Traction unapologetically draws from several popular email, portal, and collaboration tools in the market today in formulating its TeamPage solution. Simonson believes in building upon what is already familiar to business users; he explains that the home page is formatted "like a portal because it works like a Web page, not a new application" so it is familiar to users.

TeamPage leverages the strengths of email, which is perhaps the most natural form of communication for business users today. Simonson lauds email for its use as a communication tool, but says that the big question has always been: "Where do you put all of this unstructured data?" Simonson says, "content can be pushed into the system directly from a given email program at the desktop or email device. Just "cc" the system and that email will be published to the blog and can be searched in the future." Any number of email accounts can be created to correspond to projects that the company is working on at a given time. Once in the system, all information is fully indexed and TeamPage includes built-in Boolean search.

One of Traction's major clients is Verizon, who uses the solution to track a great deal of market activity. With TeamPage, each person involved in a given project contributes information that they think would be of value to the team. The next step, according to Simonson, is what sets Traction apart. "On a daily basis, the system collates the information and provides a summary that is modeled after column 2 of the Wall Street Journal and the industry newsletter Venture Wire," he says. "This keeps people peripherally aware of what's going on in these topics, but doesn't require them to read huge strings of email. People who need to see everything, do, but those who want to oversee a project receive a daily summary."

TeamPage is a Java application that runs on Windows, Linux, Solaris, and Mac OS X and also supports wireless access from Palm, Windows CE, or Blackberry browsers.

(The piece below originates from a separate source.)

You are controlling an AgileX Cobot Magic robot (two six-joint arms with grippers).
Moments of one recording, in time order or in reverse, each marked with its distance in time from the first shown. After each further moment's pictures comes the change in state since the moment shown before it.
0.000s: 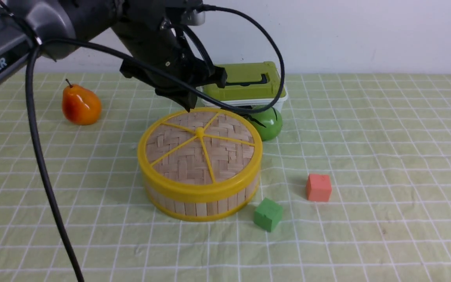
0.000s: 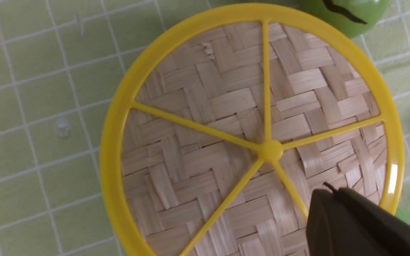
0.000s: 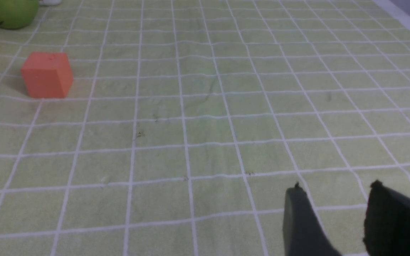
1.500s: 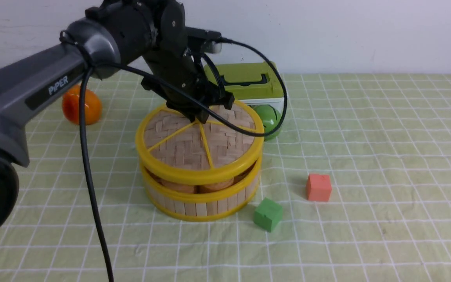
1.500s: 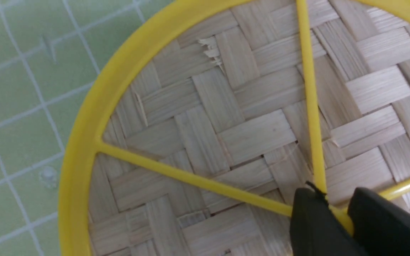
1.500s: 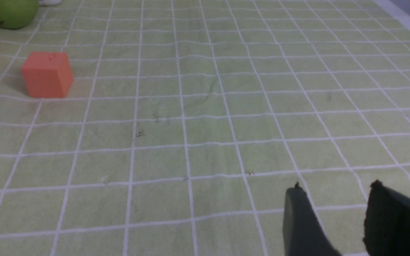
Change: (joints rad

The solution is priced at $10,000 per server and $125 per named user, plus an additional 20% annually for maintenance and support. A 15-user workgroup package is also available for $4,995. "There are a couple of products in the $100,000 range that are dedicated to competitive intelligence," says Simonson. "Those systems were very good at providing a silo of information, but this information wouldn't have been available to other members of the organization. [Traction] allows users to self-serve to the permissioned users. It is as easy as just writing to a Web page and just opening information up to the masses increases ROI dramatically."